If all goes well turn off the VM and continue with

2) Setup secure boot for KVM

In ubuntu 22.04 if you have installed KVM this is not necessary, but check the directory /usr/share/OVMF/. If it exists and have many files with extension .fd, all is there; otherwise, type sudo apt install ovmf.

From terminal type virsh edit <Domain Name> and look for the entry <smm state='on'/> inside features tag. If it is not there, type it.

Now look for the entry tag os and make it something like this:

<os>
  <type arch='x86_64' machine='pc-q35-3.1'>hvm</type>
  <loader readonly='yes' secure='yes' type='pflash'>/usr/share/OVMF/OVMF_CODE.fd</loader>
  <nvram template='/usr/share/OVMF/OVMF_CODE.secboot.fd'>/usr/share/OVMF/OVMF_CODE.secboot.fd</nvram>
  <boot dev='hd'/>
  <bootmenu enable='yes'/> //Can be 'no' if you want
</os>

Due to the fact that the VM was BIOS before, eliminate the entry <boot order='1'/> which is inside disk which is inside devices tag. Now save (ctrl+o) and exit (ctrl+x). If all went well it returns something like "Domain Domain Name XML configuration edited.". Part of the information to make this configuration in ubuntu came from https://specs.openstack.org/openstack/nova-specs/specs/train/approved/allow-secure-boot-for-qemu-kvm-guests.html

At this point if all goes well Windows 10 guest is ready to start to upgrade to Windows 11. However, if there is a problem with apparmor this is the work around I did because I tried other solutions like reinstall apparmor but it does not work.

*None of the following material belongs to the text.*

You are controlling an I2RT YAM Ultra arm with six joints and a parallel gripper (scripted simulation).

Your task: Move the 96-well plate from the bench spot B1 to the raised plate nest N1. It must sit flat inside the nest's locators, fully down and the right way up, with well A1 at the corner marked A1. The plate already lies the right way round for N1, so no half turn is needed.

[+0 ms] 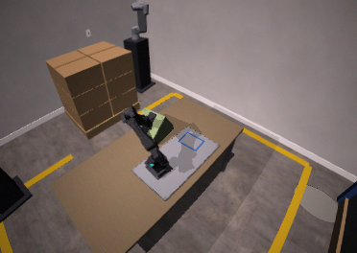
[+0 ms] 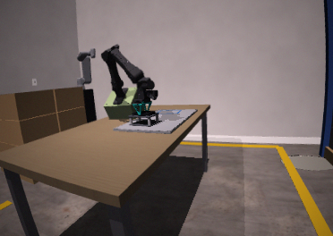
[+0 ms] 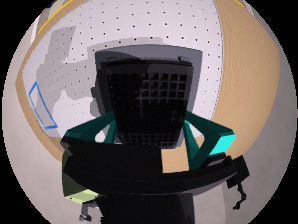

3) Apparmor issue to be solved if happen

Just when the VM starts there is an error with Apparmor that does not found a file for the libvirt-hard drive UUID- The work around is to create a new VM using virsh or the GUI with UEFI and secure boot adding all the hardware required (TPM 2.0 and passthrough CPU) and all the other hardware you have had on the not bootable one, but the hard drive to be used is the same hard drive used by the non-bootable one. If you come up with a solution to this problem please give me a hand. Last time I solved an apparmor issue was reconfiguring it and I don't remember the steps.

Start your VM with Windows 10 and follow the official steps. Hope this be useful.